Last year, Wiser, 37, decided it would be best for his family to take a break from the professional world and devote all his time to the kids.
“It was an exciting decision,” he said. “Family support overall makes this whole thing work for me, and I’m very lucky to have it.”
While most people he encounters are curious and encouraging about his decision to stay at home with his daughters, Wiser still occasionally runs into people who assume he’s merely “baby-sitting” for the day.
He also meets people who wonder if his life is like a scene out of “Mr. Mom,” the 1983 comedy in which a stay-at-home dad muddles through life as he cares for three children.
“It’s a little bit less chaotic,” he said.
Wiser spends a lot of time playing with the kids, but he also has to do laundry, the dishes and other chores.
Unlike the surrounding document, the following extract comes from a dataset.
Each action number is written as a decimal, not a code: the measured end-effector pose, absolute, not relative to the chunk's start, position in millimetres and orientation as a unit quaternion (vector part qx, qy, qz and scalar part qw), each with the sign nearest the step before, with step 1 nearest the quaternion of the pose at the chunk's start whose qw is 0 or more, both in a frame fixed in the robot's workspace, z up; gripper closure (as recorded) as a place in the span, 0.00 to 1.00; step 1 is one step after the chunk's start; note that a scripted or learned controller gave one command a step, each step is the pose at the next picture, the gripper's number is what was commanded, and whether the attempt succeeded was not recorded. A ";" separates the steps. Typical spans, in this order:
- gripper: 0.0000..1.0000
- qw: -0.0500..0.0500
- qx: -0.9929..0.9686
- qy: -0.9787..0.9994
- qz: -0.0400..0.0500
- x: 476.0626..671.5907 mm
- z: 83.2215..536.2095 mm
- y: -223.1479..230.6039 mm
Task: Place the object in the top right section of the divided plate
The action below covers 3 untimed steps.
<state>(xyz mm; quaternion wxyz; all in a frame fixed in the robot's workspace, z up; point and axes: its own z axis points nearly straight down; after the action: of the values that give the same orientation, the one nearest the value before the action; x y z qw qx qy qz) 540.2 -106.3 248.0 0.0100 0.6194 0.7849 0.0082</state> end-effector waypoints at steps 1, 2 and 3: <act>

Every day, he tries to organize at least one activity – whether it’s going to the preschool co-op, running errands, or meeting the other dads for a play date.
“To stay sane, I have to get us out of the house,” he said.
His challenges are perhaps no different than any other parent who chooses to be the primary caregiver. He cleans. He cares for the kids. When 5 p.m. rolls around, he thinks about making dinner.
“Dads that stay home tend to be more laid back,” he explained. “If you put your career and your own success first, you probably wouldn’t stay home in the first place.”
While he values the time he spends with his daughters, Wiser also can’t help but worry about his chances of finding a job once his children get a little older and start attending elementary school.
Whether you’re a mom or dad, it’s sometimes hard to return to the work force after taking a long break, he said. Staying at home with kids creates an inevitable gap in a resume and Wiser worries that employers might discount his talents and previous experience.
He also wishes he could contribute to his family’s income, so that his wife doesn’t have to work so much.
Despite these qualms and uncertainties about his career, Wiser said he has no regrets about his decision to quit his job and become the primary caregiver. He not only has bonded with the girls, he said, but he also has learned a lot about himself.
Every day he encounters new parenting challenges, but the work is also fun and rewarding.
“They’re good girls and they almost always try to do the right thing,” he said. “My patience is tested a lot, but I get to spend real quality time with my kids.”